Пространство мертвых дорог - страница 4
«Дождь идет, Анита Хаффингтон». Последние слова генерала Гранта6, которые он сказал своей сиделке; нервные импульсы в его горячечном мозгу сверкали, словно разряды молний.
Ким откинулся на каменную стену, раскаленную солнечными лучами. Холодный ветерок овеял его лицо ароматом дождя.
Глиняные черепки… наконечники стрел… плетеная корзинка… трещотка… голубая ложка… рогатка – резинка давно прогнила насквозь – …ржавые рыболовные крючки… инструменты… видно, что здесь когда-то стояла хижина… шприц для подкожных впрыскиваний… ржавчина от иглы въелась в стеклянный цилиндр, словно коричневатая слюда… заброшенные изделия рук человеческих…
Он поднимает розовый наконечник с земли. Кусок камня, отполированный с определенной целью. Отблески костра на лицах индейцев, поглощающих аппетитное темное мясо странствующего голубя7. Он нежно поглаживает хрупкий обсидиановый наконечник… неужели они ломались, словно пчелиные жала, после каждого попадания? – размышляет он. (Бизоновый стейк поджаривается на вертеле.) Кто-то же изготовил эти наконечники. Давным-давно на земле жил их создатель. И эти наконечники – не более чем доказательство его существования. К живым существам тоже можно относиться как к изделиям, созданным с определенной целью. А значит, вероятно, был создатель и у изделия, именуемого «человек». Допустим, попавшему в беду космическому страннику потребовалась специальная капсула, чтобы продолжить свое путешествие, и с этой целью он сотворил человека? А потом умер, так им и не воспользовавшись? Или спасся каким-то иным способом? И теперь это изделие, созданное для неведомой и позабытой цели, имеет не больше смысла и значения, чем этот наконечник стрелы без древка и лука, без крепкой руки и меткого глаза. А еще возможно, что человеческое изделие было последним козырем творца в партии, проигранной им много-много световых лет тому назад. Холодок космической бездны.
Ким собирает дрова для костра. На небо высыпают звезды. Вот ковш Большой Медведицы. Отец Кима показывает ему Бетельгейзе в ночном небе над Сент-Луисом… запах цветов в саду. Серое лицо отца па подушке.

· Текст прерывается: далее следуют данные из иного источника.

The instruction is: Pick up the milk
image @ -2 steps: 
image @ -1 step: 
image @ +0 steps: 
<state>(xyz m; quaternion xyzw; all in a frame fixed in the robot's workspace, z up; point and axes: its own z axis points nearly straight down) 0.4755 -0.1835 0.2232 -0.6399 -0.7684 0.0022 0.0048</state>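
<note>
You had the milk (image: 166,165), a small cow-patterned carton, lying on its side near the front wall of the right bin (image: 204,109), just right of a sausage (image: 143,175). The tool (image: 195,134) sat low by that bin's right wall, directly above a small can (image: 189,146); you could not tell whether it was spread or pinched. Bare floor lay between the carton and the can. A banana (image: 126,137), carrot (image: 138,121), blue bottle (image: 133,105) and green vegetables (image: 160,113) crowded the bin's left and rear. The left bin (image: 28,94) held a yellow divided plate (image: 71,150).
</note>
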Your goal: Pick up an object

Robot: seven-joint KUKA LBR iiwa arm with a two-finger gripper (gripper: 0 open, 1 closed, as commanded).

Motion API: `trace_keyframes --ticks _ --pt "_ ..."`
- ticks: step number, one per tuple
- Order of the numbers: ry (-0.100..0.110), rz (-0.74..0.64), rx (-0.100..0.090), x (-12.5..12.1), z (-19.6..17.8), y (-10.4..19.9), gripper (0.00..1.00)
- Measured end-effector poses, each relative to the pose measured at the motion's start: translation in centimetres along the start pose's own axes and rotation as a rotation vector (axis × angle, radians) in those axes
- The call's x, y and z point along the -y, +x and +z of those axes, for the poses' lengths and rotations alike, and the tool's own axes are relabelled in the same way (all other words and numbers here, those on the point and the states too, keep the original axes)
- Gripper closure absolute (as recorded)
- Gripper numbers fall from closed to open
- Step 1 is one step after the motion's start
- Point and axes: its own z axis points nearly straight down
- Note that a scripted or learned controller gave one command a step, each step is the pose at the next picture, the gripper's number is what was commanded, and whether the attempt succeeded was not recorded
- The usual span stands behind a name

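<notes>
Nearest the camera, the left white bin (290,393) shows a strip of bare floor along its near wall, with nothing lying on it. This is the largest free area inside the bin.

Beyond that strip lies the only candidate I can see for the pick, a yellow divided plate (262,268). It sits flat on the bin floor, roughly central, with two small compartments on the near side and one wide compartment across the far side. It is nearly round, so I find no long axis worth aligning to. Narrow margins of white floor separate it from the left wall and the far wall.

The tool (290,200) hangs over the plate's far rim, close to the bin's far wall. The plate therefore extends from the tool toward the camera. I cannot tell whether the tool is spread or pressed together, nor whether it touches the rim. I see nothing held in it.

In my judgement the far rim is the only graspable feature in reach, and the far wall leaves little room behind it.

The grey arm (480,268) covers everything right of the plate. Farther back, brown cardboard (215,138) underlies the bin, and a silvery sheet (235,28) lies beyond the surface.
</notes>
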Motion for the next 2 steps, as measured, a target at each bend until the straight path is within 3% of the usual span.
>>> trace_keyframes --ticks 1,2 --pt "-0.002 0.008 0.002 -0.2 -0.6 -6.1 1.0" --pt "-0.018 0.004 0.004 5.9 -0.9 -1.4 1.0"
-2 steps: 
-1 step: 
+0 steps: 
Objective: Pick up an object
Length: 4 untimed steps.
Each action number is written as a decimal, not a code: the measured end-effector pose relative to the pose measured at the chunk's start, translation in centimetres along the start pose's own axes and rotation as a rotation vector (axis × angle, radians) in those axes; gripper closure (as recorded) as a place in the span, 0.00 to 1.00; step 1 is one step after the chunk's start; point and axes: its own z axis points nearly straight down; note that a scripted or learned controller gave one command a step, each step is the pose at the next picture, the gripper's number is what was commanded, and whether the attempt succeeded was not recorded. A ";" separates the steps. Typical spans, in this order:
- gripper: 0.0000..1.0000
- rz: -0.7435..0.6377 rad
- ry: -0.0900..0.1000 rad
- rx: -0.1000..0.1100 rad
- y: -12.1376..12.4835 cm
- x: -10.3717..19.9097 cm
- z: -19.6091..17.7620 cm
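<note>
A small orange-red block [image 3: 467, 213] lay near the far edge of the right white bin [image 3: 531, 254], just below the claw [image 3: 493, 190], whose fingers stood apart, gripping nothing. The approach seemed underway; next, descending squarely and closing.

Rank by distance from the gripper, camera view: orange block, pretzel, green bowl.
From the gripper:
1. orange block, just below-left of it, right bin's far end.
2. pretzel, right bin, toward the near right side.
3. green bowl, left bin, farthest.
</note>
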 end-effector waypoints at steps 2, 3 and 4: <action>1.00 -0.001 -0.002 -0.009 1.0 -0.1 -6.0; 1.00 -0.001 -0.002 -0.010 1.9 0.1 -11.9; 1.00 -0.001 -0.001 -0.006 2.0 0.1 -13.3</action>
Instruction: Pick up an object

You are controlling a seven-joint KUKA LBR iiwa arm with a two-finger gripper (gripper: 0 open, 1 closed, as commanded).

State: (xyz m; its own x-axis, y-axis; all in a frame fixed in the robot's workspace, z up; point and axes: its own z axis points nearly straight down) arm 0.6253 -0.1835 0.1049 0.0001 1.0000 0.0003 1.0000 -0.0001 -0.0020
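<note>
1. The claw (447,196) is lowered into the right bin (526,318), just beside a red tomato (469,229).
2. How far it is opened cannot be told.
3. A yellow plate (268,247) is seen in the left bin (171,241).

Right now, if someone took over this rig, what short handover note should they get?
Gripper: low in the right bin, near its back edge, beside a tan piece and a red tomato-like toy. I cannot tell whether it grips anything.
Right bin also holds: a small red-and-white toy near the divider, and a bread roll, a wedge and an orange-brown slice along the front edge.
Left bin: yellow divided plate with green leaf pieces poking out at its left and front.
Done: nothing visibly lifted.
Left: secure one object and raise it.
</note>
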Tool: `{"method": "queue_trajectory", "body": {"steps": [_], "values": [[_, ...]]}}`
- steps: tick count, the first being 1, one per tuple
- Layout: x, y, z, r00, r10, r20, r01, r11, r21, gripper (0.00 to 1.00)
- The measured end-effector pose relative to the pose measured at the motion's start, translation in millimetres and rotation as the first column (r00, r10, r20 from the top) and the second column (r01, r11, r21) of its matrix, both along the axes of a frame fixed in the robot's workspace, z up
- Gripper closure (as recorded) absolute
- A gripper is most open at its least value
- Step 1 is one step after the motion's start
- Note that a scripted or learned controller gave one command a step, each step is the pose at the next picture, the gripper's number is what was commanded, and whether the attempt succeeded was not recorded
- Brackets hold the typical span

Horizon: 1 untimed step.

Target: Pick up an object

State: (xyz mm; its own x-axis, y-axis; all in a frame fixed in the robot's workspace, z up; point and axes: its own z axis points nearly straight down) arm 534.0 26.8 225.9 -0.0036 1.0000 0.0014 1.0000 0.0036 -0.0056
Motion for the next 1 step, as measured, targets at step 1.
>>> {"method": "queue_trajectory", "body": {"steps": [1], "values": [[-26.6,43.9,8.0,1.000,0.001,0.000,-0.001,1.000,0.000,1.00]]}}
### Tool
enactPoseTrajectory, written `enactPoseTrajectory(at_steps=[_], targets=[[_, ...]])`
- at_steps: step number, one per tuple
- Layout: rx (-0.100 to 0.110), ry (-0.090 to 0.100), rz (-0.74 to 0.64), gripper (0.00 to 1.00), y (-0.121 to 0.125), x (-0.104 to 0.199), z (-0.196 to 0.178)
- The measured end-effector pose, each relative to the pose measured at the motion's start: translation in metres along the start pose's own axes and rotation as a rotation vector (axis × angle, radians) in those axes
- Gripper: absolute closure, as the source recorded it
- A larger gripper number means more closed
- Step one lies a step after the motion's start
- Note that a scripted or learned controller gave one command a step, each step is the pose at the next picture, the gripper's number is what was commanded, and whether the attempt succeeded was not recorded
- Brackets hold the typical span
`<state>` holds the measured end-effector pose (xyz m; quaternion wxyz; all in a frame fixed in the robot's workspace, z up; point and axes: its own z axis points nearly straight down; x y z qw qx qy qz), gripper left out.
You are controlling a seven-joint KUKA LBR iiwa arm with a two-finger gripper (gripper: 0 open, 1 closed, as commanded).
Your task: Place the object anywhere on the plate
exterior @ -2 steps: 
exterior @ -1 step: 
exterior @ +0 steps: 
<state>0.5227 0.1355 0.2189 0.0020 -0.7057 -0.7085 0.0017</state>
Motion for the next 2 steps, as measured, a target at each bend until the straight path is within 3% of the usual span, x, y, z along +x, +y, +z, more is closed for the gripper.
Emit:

Он извлекает обсидиановый наконечник, древко и лук из пустоты. Стоит убрать из картины руку и глаз, и ты их больше не увидишь… холодок… как все хрупко… дрожит и собирает дрова. Вот их уже не видно. Рабьи Боги на тверди небесной. Он вспоминает последние слова отца:
«Держись подальше от попов, сынок. Нет у них никаких ключей. Все, что они тебе могут дать, – это ключи от сральника, а не от Царствия Божия. А еще поклянись мне, что никогда не будешь носить жетон блюстителя порядка».
Старые игрушки, оловянные солдатики, покрытые ржавчиной, заполняющие пустоты в космосе.
Ржавые жестянки… глиняные черепки… ящики от патронов… наконечники стрел… шприц для подкожных впрыскиваний поблескивает на солнце.
Лошадь – это такая же часть Запада, как и ландшафт, но Ким так и не стал хорошим наездником. Сначала он пытался установить со своим конем телепатическую связь, но тот ненавидел хозяина и пытался убить его при первой возможности. Он вставал на дыбы, как только Ким оказывался в седле, или устремлялся галопом под дерево с низко висящими ветвями. Старые конские хитрости.
Он попытался обучить телепатии одного рыжевато-чалого коня при помощи тяжелого арапника и хитроумного электронного устройства, но Рыжик (так Ким окрестил скакуна) словно взбесился, и Ким поклялся, что никогда больше на шаг к лошадям не подойдет. Ему претили их истеричность, злобное упрямство и ужасные желтые зубы.
«Перестрелка перед салуном «Мертвый Осел», неподвижный полуденный зной, пыльные улицы, ведущие из ниоткуда в никуда, свинец, свистящий над полем боя, мой верный конек со мной рядом, и вдруг он ни с того ни сего лягает меня. Я падаю, переворачиваюсь и всаживаю скотине пулю между ребер. Конь визжит, как баба, плюется кровью, нули, летающие кругом, не могут попасть в меня из-за вставшего на дыбы коня, конь подставляется под пули, и мои противники палят в коня, давая мне возможность перестрелять их всех поодиночке, спокойно, уверенно, как по маслу. А без масла во времена револьверов с бойком нельзя было никак. Если не смазать пули, между стволом и цилиндром начинают проскакивать искры, все шесть патронов взорвутся разом, и конец твоей физиономии».